Alacaklı tarafından, borçlu aleyhine ipoteğin paraya çevrilmesi yoluyla başlatılan ilamlı icra takibinde; ipotek borçluları Abdullah Baltacı ve Mahperi Karakuş’un, sair fesih iddiaları ile birlikte, şikayetçilerden Abdullah Baltacı’ya yapılan satış ilanı tebligatının usulüne uygun olmadığını ileri sürerek, 11 Parsel, 15 Parsel – 1 bağımsız bölüm, 16 Parsel – 4 bağımsız bölüm, 17 Parsel – 5 bağımsız bölüm,  17 Parsel – 6 bağımsız bölüm, 29 Parsel – 3 bağımsız bölüm ve 166 Parsel – 5 bağımsız bölüm numaralı taşınmazlara ilişkin ihalelerin feshi istemiyle icra mahkemesine başvurdukları, İlk Derece Mahkemesi’nce, şikayetin reddi ile para cezasına hükmedildiği, karara karşı adı geçen şikayetçiler tarafından istinaf yoluna başvurulması üzerine Bölge Adliye Mahkemesi’nce istinaf taleplerinin esastan reddine karar verildiği, kararın şikayetçiler Abdullah Baltacı ve Mahperi Karakuş tarafından temyiz edildiği görülmektedir.
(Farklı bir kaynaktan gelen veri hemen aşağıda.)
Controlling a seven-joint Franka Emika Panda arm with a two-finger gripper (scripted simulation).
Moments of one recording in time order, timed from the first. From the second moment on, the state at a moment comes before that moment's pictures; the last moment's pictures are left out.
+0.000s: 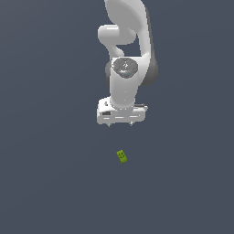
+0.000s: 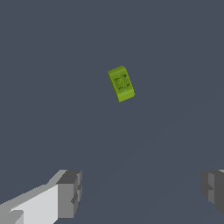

İİK’nun 134. maddesinin 2. fıkrasında; “İhalenin feshini, Borçlar Kanunu’nun 226. maddesinde yazılı sebepler de dahil olmak üzere, yalnız satış isteyen alacaklı, borçlu, tapu sicilindeki ilgililer ve pey sürmek suretiyle ihaleye iştirak edenlerin” isteyebileceği hususu düzenlendikten sonra, aynı fıkrada ayrıca “…talebin reddine karar verilmesi halinde icra mahkemesi davacıyı feshi istenilen ihale bedelinin yüzde onu oranında para cezasına mahkum eder. Ancak işin esasına girilmemesi nedeniyle talebin reddi halinde para cezasına hükmolunamaz” hükmüne yer verilmiştir.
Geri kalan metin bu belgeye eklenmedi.